La primera escena de este drama se desarrolla en la sede misma del poder. En el Palacio Nacional.
Una mujer periodista se planta frente al presidente de la República, cuya puerta se abre cada mañana para llevar la reiteración cotidiana de su ideario y su catequesis, al país entero. Ágora y púlpito presidencial al mismo tiempo. Vitrina de control de precios; arena para desmentidos de prensa, foro de serenatas, mañanitas y pirotécnica verbal; estanquillo para solicitudes de atención, camuflaje de la presión a grupos reacios, queja y denuesto lambiscón contra los pocos adversarios al régimen.
Todo eso.
La mujer le dice al presidente: temo por mi vida.
Y ella escucha una voz entonada entre la displicencia, la paciencia de cada mañana y la indiferencia ante cualquier circunstancia fuera de su proyecto o su interés.
La voz da instrucciones a pesar de la naturaleza de la queja: la mujer plantea una injusticia laboral (los tribunales le darán tiempo después la razón) cometida en su agravio por una empresa propiedad del hombre a quien el presidente le entregó una candidatura invencible.
El empresario es altanero, grosero y soberbio. Pero además es muy rico, tanto como para financiar o colaborar con el partido por el cual detentó el gobierno de Baja California, hasta con un intento fracasado por extender su mandato legal. Una ambición ilimitada, tanto como su desvergüenza.
Pero por encima de todo es amigo del presidente.
La siguiente escena es en Baja California. Meses después la mujer gana el litigio laboral. Se le designa para intervenir la empresa. El ex gobernador ni siquiera se digna a recibir la documentación. Monta en furia.
Días después la –escena tercera–, la mujer es asesinada en la ciudad de Tijuana, donde días antes habían matado a otro periodista. Con ellos ya se acerca a los 50 el número de informadores de diferentes características, durante este gobierno cuyos funcionarios de los Derechos Humanos sin rubor confiesan: solo se procesa uno de cada diez casos de esta naturaleza.
Eso supera a los crímenes.
Una escena más es la gran queja. Periodistas en todo el país alzan la voz en la calle. No bastan los espacios profesionales. No son suficientes las planas ni los micrófonos; las cámaras de televisión; los blogs o las redes sociales.
La calle, el último recurso de la desesperación, el alarido doloroso, grito, el clamor y después, otra vez la indiferencia, las promesas, los recurrentes boletines informativos sin información; llegaremosalasúltimas consecuenciasseabatirásobrelosresponsablestodoelpesodelaley. Nada.La ley etérea, ingrávida, la ley inconsistente e inexistente en decenas de casos de esta naturaleza.

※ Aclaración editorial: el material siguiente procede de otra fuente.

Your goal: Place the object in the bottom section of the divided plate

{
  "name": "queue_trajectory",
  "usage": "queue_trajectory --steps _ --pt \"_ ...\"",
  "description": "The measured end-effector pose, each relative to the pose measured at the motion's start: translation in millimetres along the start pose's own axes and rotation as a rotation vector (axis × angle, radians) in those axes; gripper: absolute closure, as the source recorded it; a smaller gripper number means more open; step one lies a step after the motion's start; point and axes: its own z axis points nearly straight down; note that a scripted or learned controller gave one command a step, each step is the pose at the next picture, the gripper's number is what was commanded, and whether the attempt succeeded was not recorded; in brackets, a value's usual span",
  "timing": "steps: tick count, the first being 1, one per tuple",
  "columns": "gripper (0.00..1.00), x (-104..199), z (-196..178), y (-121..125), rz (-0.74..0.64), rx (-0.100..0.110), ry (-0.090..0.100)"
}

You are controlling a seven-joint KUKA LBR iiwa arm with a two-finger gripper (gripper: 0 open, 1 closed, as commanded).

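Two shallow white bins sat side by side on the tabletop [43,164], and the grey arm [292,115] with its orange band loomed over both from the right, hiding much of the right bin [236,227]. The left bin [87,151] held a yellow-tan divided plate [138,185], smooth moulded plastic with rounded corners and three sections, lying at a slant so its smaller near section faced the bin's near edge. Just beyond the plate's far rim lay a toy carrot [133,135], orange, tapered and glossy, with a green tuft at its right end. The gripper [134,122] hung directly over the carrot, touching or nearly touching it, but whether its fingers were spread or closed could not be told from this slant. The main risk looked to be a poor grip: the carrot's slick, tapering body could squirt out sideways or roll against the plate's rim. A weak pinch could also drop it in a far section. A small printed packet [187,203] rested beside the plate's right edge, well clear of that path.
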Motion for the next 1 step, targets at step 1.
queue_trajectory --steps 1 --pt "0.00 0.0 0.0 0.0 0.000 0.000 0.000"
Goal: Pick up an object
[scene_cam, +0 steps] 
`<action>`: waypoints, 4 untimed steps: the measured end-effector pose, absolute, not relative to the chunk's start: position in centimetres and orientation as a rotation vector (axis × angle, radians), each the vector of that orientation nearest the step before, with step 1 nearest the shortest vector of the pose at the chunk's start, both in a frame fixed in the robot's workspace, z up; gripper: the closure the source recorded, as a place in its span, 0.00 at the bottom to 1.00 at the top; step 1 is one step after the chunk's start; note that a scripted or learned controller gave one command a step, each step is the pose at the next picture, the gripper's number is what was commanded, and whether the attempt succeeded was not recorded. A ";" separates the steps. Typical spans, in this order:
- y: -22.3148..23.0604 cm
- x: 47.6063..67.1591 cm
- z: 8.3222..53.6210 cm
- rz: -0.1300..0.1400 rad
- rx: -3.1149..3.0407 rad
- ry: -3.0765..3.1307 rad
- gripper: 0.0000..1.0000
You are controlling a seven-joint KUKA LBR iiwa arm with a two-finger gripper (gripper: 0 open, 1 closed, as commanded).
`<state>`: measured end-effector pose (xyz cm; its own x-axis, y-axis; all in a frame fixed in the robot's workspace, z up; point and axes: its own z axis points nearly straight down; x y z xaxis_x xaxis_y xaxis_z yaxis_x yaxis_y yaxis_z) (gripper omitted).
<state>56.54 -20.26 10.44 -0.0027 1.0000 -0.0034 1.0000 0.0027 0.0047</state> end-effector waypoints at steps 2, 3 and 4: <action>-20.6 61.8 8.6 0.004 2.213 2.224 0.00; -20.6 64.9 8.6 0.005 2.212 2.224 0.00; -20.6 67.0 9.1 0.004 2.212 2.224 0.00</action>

Tiempo de zopilotes, explica el presidente quien se queja a su vez de cómo sus adversarios los nostálgicos de la corrupción y bla, bla, bla, aprovechan estos hechos, para golpear a su bienhechora administración, a su transformación de la patria, etc., etc., como si se tratara de niños tirados a la basura,
La siguiente escena es, de nuevo, el pulpito presidencial. Nada logró la mujer asesinada con llevar su sospecha y su miedo, Nada impidió el artero atentado al llegar a su casa, excepto quizá la última certeza de morir con todo y el ridículo mecanismo de protección a periodistas. Ya se lo temía, pero el presidente aconseja calma, pide no relacionar las cosas cuya relación se exhibe con el insobornable lenguaje de los hechos.
No caigamos en la politiquería. Tampoco pidamos seguridad, mucho menos justicia, eso es cosa de inmunda grillería de pasquines huérfanos de chayote.

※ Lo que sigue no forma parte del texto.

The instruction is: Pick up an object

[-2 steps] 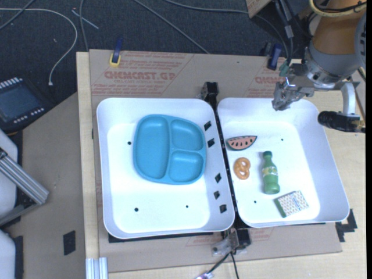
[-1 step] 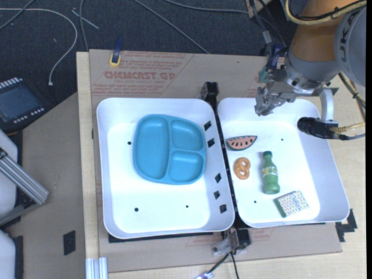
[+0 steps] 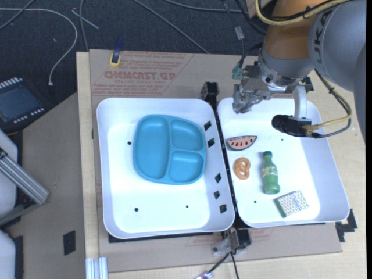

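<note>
Arm enters from right, wrist over far end of right bin (image 3: 325,156), gripper (image 3: 243,104) hanging near far-left corner; finger spread cannot tell, nothing seen held.
Green bottle (image 3: 269,172) nearward and right of gripper, long axis running near-far.
Watermelon slice (image 3: 241,142) closest, just nearward.
Pretzel (image 3: 242,167) beyond slice.

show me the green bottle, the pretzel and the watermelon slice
green bottle (image 3: 269,174), camera view, on its body below the neck
pretzel (image 3: 242,168), camera view, on its middle
watermelon slice (image 3: 240,142), camera view, on its red flesh
</note>
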Motion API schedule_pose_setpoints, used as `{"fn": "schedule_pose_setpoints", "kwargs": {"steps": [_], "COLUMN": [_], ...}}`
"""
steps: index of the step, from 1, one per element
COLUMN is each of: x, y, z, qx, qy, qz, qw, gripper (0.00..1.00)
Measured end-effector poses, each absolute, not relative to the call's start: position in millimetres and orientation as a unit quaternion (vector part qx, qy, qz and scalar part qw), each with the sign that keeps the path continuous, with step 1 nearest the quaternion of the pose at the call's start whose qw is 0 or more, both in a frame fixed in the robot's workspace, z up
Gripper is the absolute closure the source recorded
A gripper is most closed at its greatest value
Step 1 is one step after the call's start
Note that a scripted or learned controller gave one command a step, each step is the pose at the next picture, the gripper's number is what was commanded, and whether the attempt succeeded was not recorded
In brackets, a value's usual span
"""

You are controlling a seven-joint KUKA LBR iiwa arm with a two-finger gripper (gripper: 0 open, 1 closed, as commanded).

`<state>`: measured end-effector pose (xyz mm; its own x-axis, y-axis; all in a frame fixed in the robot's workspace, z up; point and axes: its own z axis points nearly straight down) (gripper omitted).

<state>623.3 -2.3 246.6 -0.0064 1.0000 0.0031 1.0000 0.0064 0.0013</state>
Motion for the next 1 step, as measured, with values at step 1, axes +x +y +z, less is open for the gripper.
{"fn": "schedule_pose_setpoints", "kwargs": {"steps": [1], "x": [620.5], "y": [49.7], "z": [252.2], "qx": [-0.705], "qy": [-0.709], "qz": [-0.0009], "qw": [0.0], "gripper": [1.0]}}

Sólo falta decir, merecido se lo tienen.
Mejor deberían unirse al coro territorial de Anita Vilchis, y cantar con ella, henchidos de moreno entusiasmo, las loas a la libertad de expresión consagrada por la Constitución y garantizada, alentada, respetada, protegida y enaltecida por el Supremo Gobierno, cada y cuando se presta la ocasión.
Año consagrado a Flores Magón y su “Regeneración”. Bonita canción. última escena.